The diner and Carrizozo were located at the virtual beginning of White Sands, the rolling endless expanse of land in plain view outside any window. He’d come here straight from Tyson Gash and the 911 in the hope that someone inside
would know what in White Sands had led to Traggeo being brought to the area. Johnny wasn’t getting his hopes up.
“You heading to the reservation?” The waitress appeared eager to talk.
“Excuse me?”
“We got lots of ’em couple hundred miles west of here. Lots like you, Indians I mean, stop here on their way.” She chuckled. “Guess they don’t have much of a choice. This is the last stop there is.”
. “Who else stops here?”
“You mean regularly?”
“If there is anyone.”
“Not many ’sides tourists and the usual truckers hauling loads to and from Mexico. Used to be better. Not too long ago, either. We actually went back to operating twenty-four hours a day when the construction teams were around.” “Construction teams,” Johnny repeated, a sensation like static pricking at his skin.

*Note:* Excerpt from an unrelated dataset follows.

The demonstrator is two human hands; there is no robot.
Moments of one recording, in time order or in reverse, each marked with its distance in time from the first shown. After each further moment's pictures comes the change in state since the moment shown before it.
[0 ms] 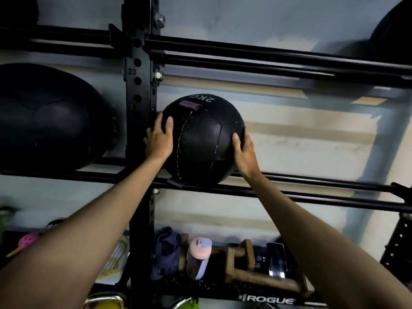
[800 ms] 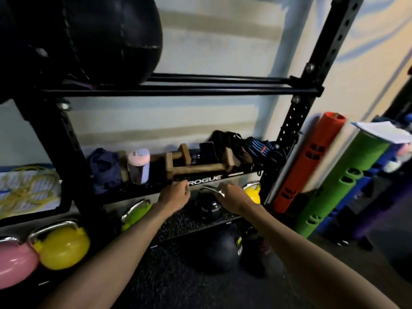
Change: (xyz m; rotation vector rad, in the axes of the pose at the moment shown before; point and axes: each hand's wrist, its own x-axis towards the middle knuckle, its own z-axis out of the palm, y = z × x) left_hand -0.352 -0.162 0.163 0.543 -0.931 0.262; right_hand -0.358 0.162 -0.132 -0.791 -0.496 0.494
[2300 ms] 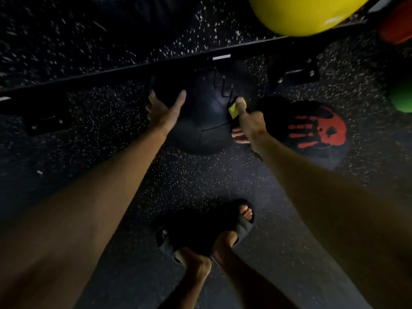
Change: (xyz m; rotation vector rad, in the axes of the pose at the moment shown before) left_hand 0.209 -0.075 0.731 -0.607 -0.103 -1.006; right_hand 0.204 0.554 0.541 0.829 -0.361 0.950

“Sure. Must have been hundred-man crews, and near as I could tell they were running shifts ’round the clock.”
“Building what?”
The waitress leaned forward and lowered her voice to a whisper, the coffeepot a memory in her hand. “I heard it said it was a new army base, but the real truth is that the government needed another place to put all the space aliens that they been collecting for decades.”
“Have you ever seen this base?”
She shook her head. “Never seen it myself and never met anyone who has, ’sides the workers. I’m never going to, either, since they never got it finished. Ran out of money or something, or the aliens died most likely.”
“I know these parts,” Johnny lied, “and I’ve never noticed such a place.”
“That’s the point,” the waitress scoffed at him. “Don’t you get it? A place the government plans to stash aliens they don’t exactly want to advertise. They built it on the
way to Alamogordo, of all places, on roads unmarked and hidden. They built it so even if you happened to get yourself lost and pass by, you might not even notice on account of it’s the same color as the sand. I heard it said it damn near disappears at night.”
“Can you show me where it is?” Johnny asked her.
“You got a map?”
 
McCracken and Sal Belamo first saw the headlights coming toward them fifteen miles down a lonely road deep in the heart of White Sands. Belamo’s directions for Sandcastle One had them heading south on Route 54 out of Carrizozo and then west into White Sands at Tularosa.
White Sands was not a desert per se, nor was it even a wasteland. Instead flora bloomed near breathtaking rock formations. The land sloped, curved, and climbed, rebutting the common belief that White Sands was no more than a barren plain. Sagebrush and tumbleweed shifted about, hitching a ride with the wind.